The efficacy of a short train of stimuli to overcome the inhibitory action of anesthetics is very likely due to temporal summation and building-up of excitatory postsynaptic potentials (EPSPs) in the interneuronal chain involved in the BR in the brainstem.
The possibility of recording BR intraoperatively opens a new door at the intraoperative neuromonitoring field, since it eventually allows assessing the functional integrity of all anatomical structures involved in the reflex arc.
Stimulation of the supraorbital nerve of either side of the face is performed using a pair of electroencephalographic needle electrode inserted subcutaneously over the supraorbital nerve. The cathode should be inserted in the supraorbital notch and the anode 2.5 cm superior and lateral to the cathode. One to seven rectangular constant-current stimuli with an interstimulus interval (ISI) of 2 ms, intensity of 20–40 mA, and train repetition rate of 0.4 Hz is used. In case of no response, a method of facilitation could be useful, such as a double train of stimuli, with the intertrain interval ranging from 20 to 40 ms . Possible neurophysiological mechanisms involved in potentiating the BR with double-train stimuli (in the case of two trains being separated by 20 ms) could be as follows: (a) the first train of stimuli brings EPSPs of the facial motor neurons close to firing level and therefore, when the second train of stimuli is applied 20 ms later, it brings the EPSP to the firing level, generating a BR; or (b) more likely, that 20 ms is a critical intertrain interval, because the R1 component elicited by the second train is time locked with the latency of the subthreshold R2 component from the first train.

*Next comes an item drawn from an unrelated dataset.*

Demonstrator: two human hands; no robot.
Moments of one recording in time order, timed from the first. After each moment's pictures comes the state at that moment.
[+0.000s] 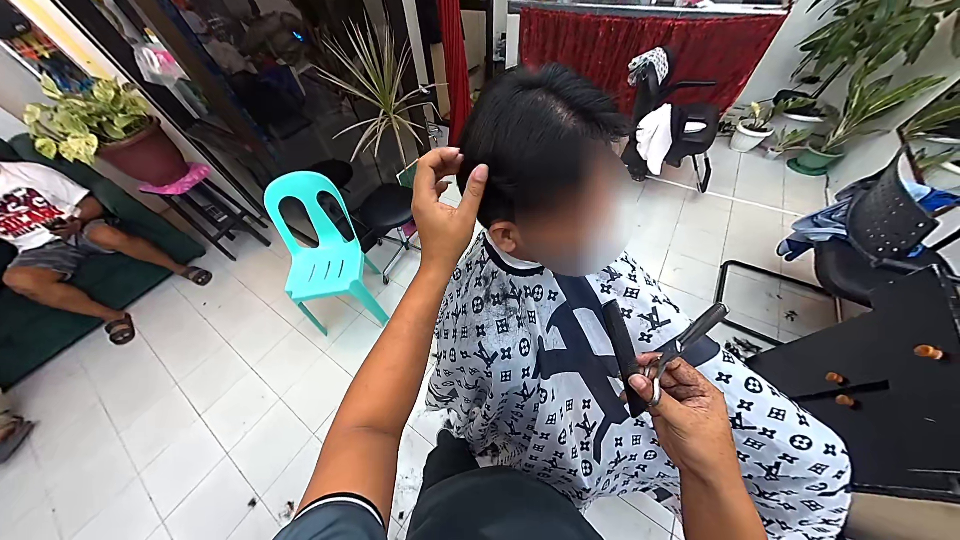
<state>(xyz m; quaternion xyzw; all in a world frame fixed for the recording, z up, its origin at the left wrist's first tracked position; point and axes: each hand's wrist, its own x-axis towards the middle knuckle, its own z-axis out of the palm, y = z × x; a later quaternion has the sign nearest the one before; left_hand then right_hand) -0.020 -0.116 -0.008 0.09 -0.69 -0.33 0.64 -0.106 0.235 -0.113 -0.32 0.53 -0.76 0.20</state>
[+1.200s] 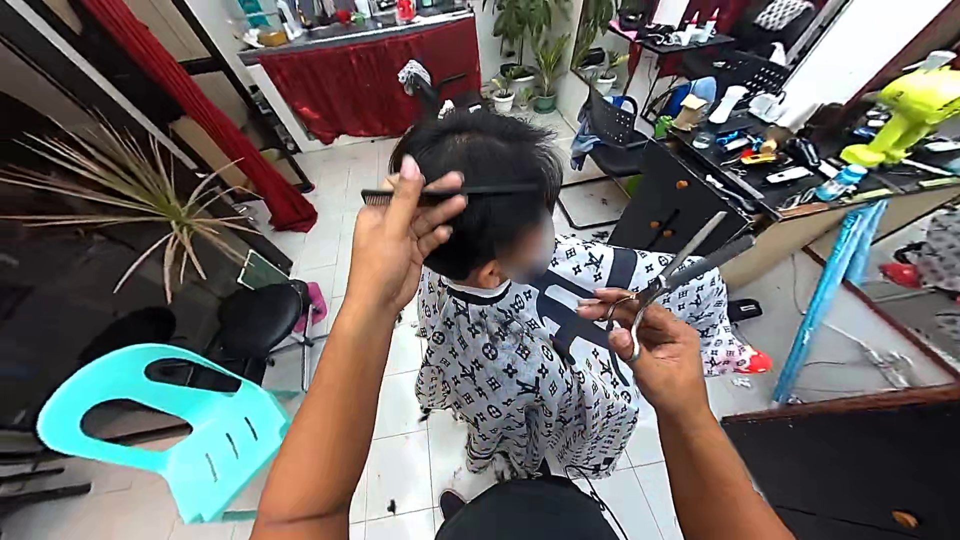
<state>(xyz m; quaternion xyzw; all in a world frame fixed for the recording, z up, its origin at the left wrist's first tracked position) -0.013 -0.184 0.081 -0.05 -0.62 -0.76 0.16 0.006 0.108 -0.041 -0.30 0.66 -0.67 -0.15</state>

Recording is done with needle electrodes identical to those used for stimulation. The electrodes are inserted in the low-lateral part of the orbicularis oculi muscle ipsilateral to the stimulating side after identifying muscle twitches evoked by stimulating facial nerve branches. Recording is performed after averaging two single sweeps. After the first sweep, the polarity of the stimulating electrode might be reversed in order to avoid a large stimulus artifact. Recordings are made by using a 50-ms epoch and bandpass digital filters of 70 and 1219 Hz. Recording of the BR is attempted after intubation, during surgery, and after starting skin closure. Recording can be done very frequently since it does not produce any twitching in the surgical field, providing real-time information about functional integrity of the structures involved in the reflex during riskiest moments of the tumor resection.